Copy the data exactly, pictures aside.

Collected material below:

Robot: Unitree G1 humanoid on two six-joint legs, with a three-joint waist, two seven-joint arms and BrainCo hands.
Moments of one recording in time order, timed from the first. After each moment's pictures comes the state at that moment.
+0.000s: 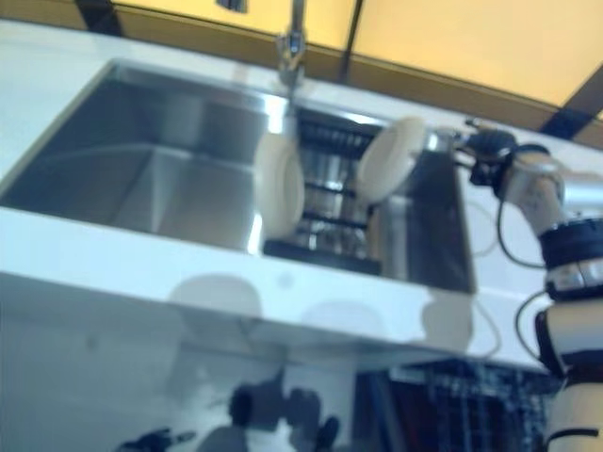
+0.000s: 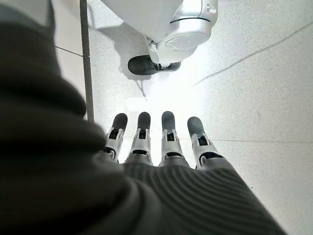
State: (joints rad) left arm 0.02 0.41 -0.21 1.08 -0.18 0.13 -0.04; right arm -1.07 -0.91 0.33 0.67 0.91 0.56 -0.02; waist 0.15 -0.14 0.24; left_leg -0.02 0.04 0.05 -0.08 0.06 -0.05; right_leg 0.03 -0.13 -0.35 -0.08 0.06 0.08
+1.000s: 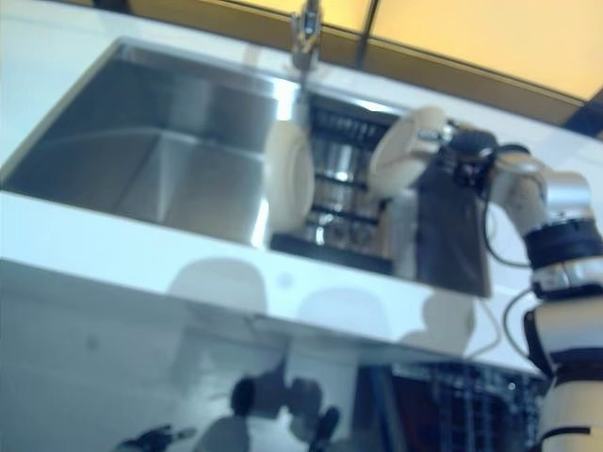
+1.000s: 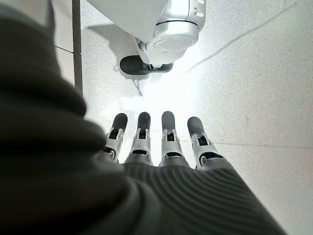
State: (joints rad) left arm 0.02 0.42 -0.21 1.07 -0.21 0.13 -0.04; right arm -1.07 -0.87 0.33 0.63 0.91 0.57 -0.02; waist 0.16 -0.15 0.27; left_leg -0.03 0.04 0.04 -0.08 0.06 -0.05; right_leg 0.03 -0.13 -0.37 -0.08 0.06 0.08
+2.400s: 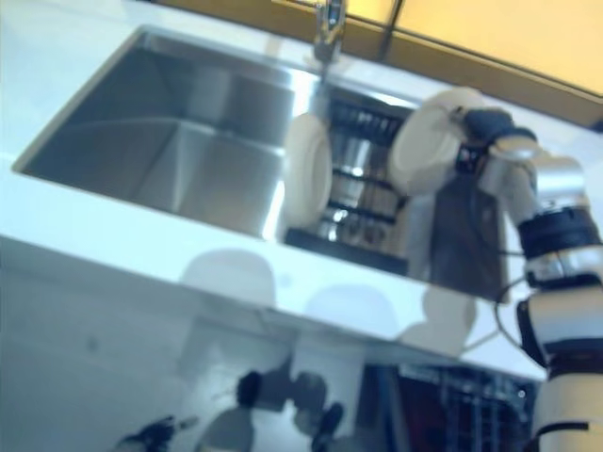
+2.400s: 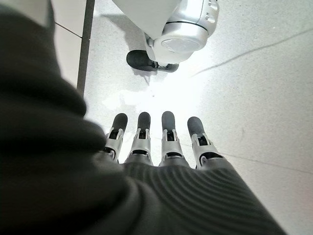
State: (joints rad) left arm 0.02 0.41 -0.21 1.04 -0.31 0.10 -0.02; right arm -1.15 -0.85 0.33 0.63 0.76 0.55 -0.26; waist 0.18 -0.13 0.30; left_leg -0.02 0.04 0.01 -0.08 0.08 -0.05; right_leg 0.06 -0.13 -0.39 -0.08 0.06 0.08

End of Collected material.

*Result*.
Robot: Unitree G1 humanoid on two six-joint legs, with a three-joint waist, two seven-joint arms and BrainCo hands.
Moments of one recording in time order, timed from the first. After each moment's pictures comes the state at that moment.
+0.000s: 
+0.000s: 
State: (joints rad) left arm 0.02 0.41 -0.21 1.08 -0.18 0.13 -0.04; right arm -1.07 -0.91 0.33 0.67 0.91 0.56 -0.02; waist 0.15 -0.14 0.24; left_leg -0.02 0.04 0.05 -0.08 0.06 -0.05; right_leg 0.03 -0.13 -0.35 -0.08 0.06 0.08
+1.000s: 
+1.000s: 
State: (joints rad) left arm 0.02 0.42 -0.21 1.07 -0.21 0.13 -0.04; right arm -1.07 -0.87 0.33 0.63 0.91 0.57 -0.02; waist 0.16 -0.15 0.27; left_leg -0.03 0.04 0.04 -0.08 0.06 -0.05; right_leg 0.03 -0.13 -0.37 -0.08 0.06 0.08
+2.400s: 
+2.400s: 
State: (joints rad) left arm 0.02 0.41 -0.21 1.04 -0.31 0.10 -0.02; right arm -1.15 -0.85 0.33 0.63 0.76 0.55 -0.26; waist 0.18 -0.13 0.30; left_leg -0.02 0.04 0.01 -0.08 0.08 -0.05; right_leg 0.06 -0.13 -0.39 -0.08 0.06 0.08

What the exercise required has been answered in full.